▶ **YOUR GOAL**
Exact copies of the records below are required.

▶ **GIVEN RECORDS**
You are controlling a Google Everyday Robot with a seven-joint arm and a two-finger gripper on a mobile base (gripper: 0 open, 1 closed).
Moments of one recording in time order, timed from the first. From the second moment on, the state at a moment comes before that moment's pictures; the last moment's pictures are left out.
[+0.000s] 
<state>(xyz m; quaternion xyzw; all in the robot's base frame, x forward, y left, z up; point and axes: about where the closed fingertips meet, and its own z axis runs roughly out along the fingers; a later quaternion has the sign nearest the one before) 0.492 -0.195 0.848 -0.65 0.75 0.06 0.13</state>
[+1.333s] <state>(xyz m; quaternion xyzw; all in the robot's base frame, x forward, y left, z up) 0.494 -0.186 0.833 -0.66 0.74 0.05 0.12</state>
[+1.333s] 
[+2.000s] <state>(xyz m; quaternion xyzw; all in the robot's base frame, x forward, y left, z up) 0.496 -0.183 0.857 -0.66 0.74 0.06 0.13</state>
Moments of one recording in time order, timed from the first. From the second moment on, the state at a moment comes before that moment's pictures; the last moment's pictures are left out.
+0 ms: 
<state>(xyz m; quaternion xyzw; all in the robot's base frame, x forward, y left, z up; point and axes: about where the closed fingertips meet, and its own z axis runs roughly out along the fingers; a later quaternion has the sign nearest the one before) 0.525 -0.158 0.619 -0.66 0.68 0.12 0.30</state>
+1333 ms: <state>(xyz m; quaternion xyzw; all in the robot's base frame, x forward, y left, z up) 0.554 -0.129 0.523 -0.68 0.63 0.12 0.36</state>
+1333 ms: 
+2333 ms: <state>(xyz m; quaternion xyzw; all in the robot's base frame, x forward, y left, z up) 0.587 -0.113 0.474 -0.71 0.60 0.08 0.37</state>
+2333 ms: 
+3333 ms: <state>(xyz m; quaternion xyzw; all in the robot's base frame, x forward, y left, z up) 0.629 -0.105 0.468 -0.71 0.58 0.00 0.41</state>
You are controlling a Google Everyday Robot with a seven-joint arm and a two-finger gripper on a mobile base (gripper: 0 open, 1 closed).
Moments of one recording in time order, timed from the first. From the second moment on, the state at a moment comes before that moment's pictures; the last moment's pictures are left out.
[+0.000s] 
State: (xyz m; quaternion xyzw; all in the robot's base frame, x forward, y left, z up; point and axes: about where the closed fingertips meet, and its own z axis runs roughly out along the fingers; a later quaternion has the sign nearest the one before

▶ **COMPLETED EXERCISE**
You are controlling a Google Everyday Robot with a seven-joint arm and a two-finger gripper on a mobile base (gripper: 0 open, 1 closed).
Moments of one recording in time order, timed from the first. From the second moment on, the state at a moment comes before that moment's pictures; the last moment's pictures are left out.
[+0.000s] 
<state>(xyz m; quaternion xyzw; all in the robot's base frame, x forward, y left, z up; point and axes: about where the closed fingertips meet, and its own z axis runs roughly out along the fingers; a later quaternion has the sign nearest the one before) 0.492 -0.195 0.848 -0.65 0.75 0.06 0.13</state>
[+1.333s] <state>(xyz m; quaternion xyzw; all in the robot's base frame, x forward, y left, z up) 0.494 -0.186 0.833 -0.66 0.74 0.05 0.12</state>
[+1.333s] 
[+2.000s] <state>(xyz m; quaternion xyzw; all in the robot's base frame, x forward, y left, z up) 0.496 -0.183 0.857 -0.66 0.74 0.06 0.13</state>
Moments of one recording in time order, timed from the first. From the second moment on, the state at a moment comes before that moment's pictures; the last moment's pictures are left out.
+0 ms: 
<state>(xyz m; quaternion xyzw; all in the robot's base frame, x forward, y left, z up; point and axes: about where the closed fingertips meet, and its own z axis runs roughly out along the fingers; a later quaternion has the sign nearest the one before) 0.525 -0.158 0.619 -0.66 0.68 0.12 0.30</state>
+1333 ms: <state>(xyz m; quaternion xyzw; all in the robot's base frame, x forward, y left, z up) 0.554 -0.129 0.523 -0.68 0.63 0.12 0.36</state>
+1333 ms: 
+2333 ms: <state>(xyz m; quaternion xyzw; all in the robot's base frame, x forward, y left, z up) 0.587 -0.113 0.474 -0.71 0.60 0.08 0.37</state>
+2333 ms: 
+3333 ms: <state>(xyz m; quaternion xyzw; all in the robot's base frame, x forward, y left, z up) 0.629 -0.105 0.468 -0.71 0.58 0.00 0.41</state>
You are controlling a Google Everyday Robot with a seven-joint arm and a two-finger gripper on a mobile base (gripper: 0 open, 1 closed).
Moments of one recording in time order, timed from the first. From the second moment on, the state at a moment comes before that moment's pictures; the last moment's pictures are left out.
[+0.000s] 
State: (xyz m; quaternion xyzw; all in the robot's base frame, x forward, y left, z up; point and axes: about where the closed fingertips meet, and its own z axis runs roughly out along the fingers; a later quaternion has the sign nearest the one before

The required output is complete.